I personally don’t think they have an especially strong case to be classified as employees, but we’re about to find out.
Private v. Public
What’s more, we have a point of order with respect to the institution. Dartmouth, like Northwestern, is a private university. It’s not subject to New Hampshire state law to quite the same degree as say, UNH. In a state like New Hampshire, that’s not that big a deal.
But in Ohio? Michigan? It is.
Both states’ legislatures passed laws in 2014 that specifically ban college athletes from unionizing. They didn’t like what they were seeing in their Midwestern backyard. Wonder why.
So that’s one approach, but there are others. In five states, all of which are home to Power 5 (it’s 6 in basketball and it’s 5 in football; stay with me, you’re almost there) state schools — Texas, Georgia, Tennessee, and both Carolinas — it’s actually prohibited for any public employees to collectively bargain with employers.
Essentially, even if athletes at Rice, or Emory, or Vanderbilt, or Davidson, or whichever other private university in any of those states had decided to do this before Dartmouth, it would not have gotten the players at Texas, Georgia, Tennessee, or UNC any closer to following suit.
If athletes at a public university wanted to take that step, they wouldn’t be going to the NLRB. They’d need the approval of the state legislature to get it over the line.
No state in the country has passed that statute. First, until very recently, the established precedent directly contradicted it. Prior interpretations of the FLSA (Fair Labor Standards Act), which, unlike the NLRA, does govern standards for public employees, have long viewed college athletes as another category.
Second, it remains a very high bar to get all the requisite stars to align.
You need athletes at a big public school, then you need the political will on that team to go forward with the idea — and to keep it, through many months of procedural hurdles — and then, finally, you’d need a sympathetic legislature, likely a left-leaning one, to seal the deal.

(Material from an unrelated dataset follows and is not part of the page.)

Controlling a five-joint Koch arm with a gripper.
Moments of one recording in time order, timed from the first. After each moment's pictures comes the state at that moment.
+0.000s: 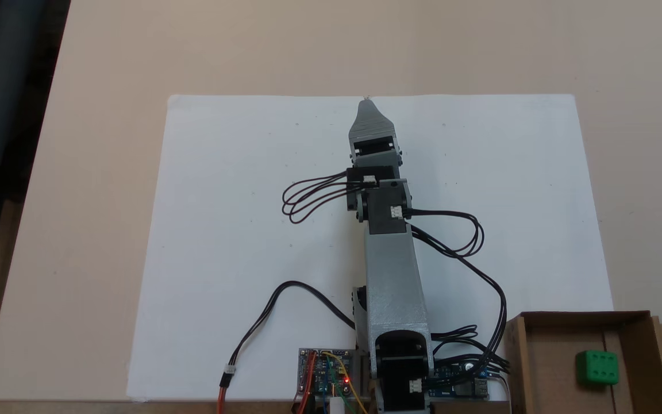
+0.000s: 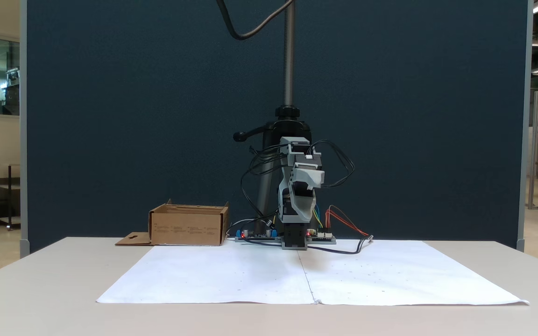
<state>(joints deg) -4.1 126.2 132.9 1.7 -8.3</state>
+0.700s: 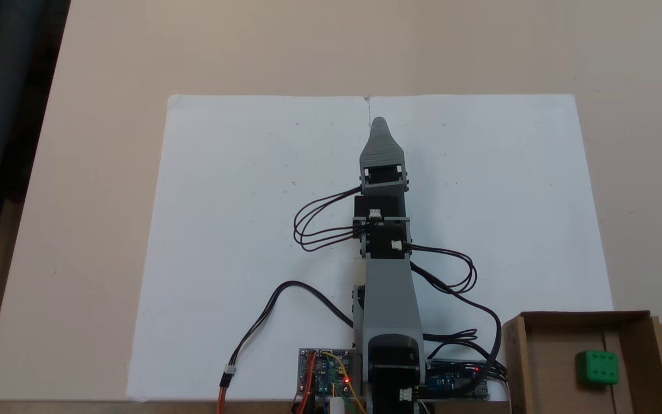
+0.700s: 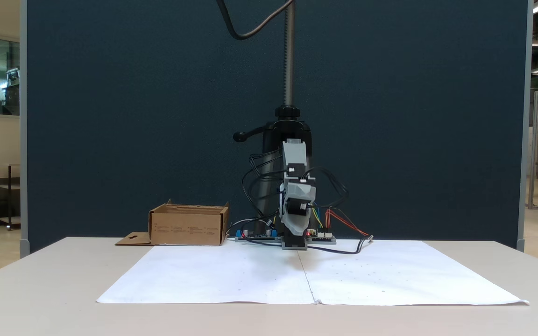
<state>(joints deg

In most states today, that’s not happening. And the ones where it plausibly might are, for the most part, not the ones where these college sports powerhouses are plying their trade. California’s your best bet. My guess is, if we see this at all anytime soon, it’ll be there. Just don’t necessarily count on that being a sweeping domino either.
There are many chips yet to fall here, more than we have time to discuss today, but you’ll get a couple more this coming Monday. Stay tuned.
Also, This
10,000+ players have already opted in to the EA Sports deal we talked about last week. Texas QB Arch Manning is not one of them. His team put out some incredibly vapid statement about how he was “focused on playing football on the field.” Ugh. Same, dude.
I don’t blame anybody for not nodding along to $600, especially somebody of his stature. But let’s not pretend like this is suddenly a “distraction.” Please.
Is it just me, or did the Bills release everyone on their roster this week? Not encouraging to this new convert. I already had abandonment issues after the Rams left! Thanks a lot, Laura.
40,000 is a lot. Like, a lot a lot. So let me be the millionth person to point out that LeBron continues to stave off the undefeated Father Time. To be this good, for this long, is patently absurd.
He’s no Dean Wade though. Nobody is.
"With all due respect, this is not exactly a blue-blood program." How dare you slander the 1958-9 Ivy League Champions like that.